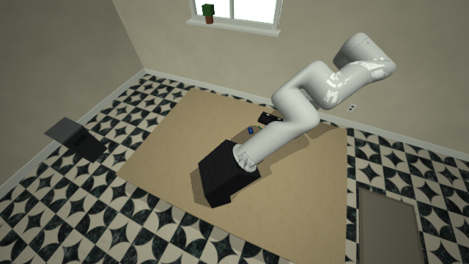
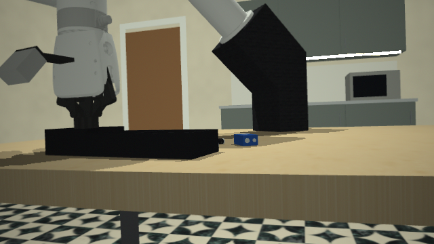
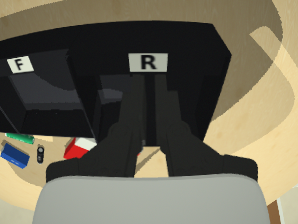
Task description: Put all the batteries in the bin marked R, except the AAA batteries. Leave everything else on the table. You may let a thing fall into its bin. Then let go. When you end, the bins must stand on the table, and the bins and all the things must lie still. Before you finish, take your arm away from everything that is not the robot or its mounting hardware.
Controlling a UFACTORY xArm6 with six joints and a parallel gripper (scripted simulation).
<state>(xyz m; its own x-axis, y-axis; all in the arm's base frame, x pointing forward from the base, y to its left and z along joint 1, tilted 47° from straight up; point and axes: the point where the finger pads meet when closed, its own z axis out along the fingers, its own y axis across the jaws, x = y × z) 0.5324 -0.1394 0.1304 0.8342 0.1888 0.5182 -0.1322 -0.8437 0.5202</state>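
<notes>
Now: the black bin 20 mm ahead of my hand, 80 mm to the left of it and 20 mm below it. Round my hand: red battery: 110 mm behind, 50 mm to the left, 30 mm below; red thing: 80 mm behind, 100 mm to the left, 30 mm below; green cylinder battery: 50 mm behind, 190 mm to the left, 30 mm below.
</notes>
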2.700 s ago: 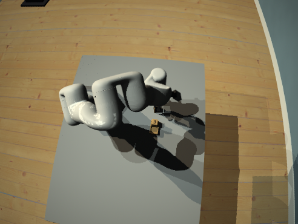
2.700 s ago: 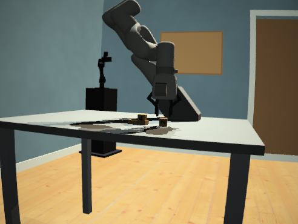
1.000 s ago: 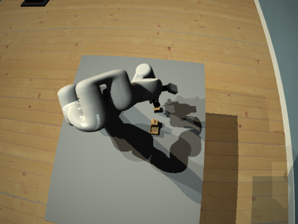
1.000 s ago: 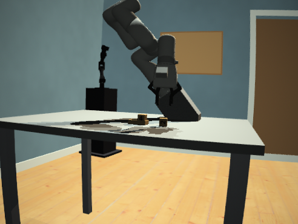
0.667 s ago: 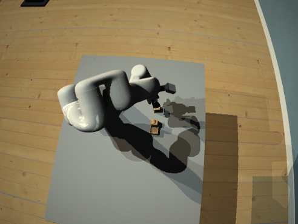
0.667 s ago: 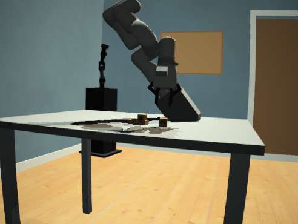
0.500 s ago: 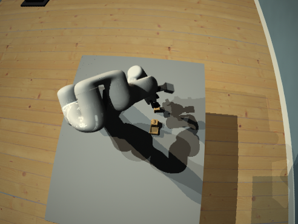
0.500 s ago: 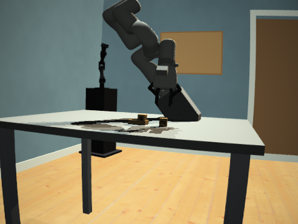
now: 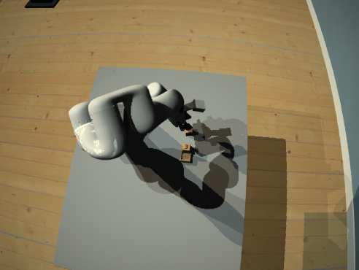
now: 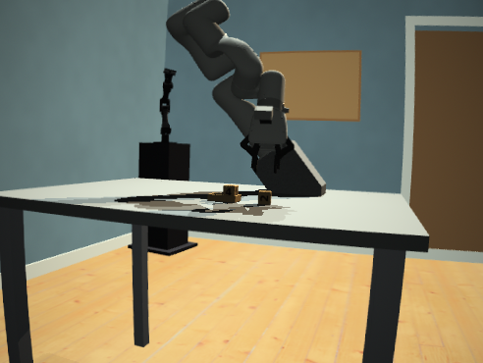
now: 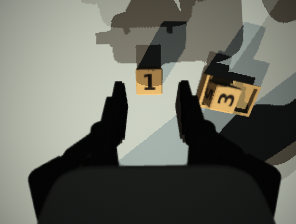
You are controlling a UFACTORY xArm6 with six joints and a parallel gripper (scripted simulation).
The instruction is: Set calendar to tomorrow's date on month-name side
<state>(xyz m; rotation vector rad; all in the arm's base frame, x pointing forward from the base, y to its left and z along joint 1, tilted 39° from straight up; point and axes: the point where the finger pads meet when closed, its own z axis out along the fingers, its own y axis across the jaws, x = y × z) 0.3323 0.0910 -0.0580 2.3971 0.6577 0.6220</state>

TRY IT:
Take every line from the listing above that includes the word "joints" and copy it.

EXERCISE SOLUTION:
Controlling a UFACTORY xArm6 with six joints and a parallel gripper (scripted simulation).
You are controlling a UFACTORY xArm6 with six joints and a parallel gripper (scripted simulation).

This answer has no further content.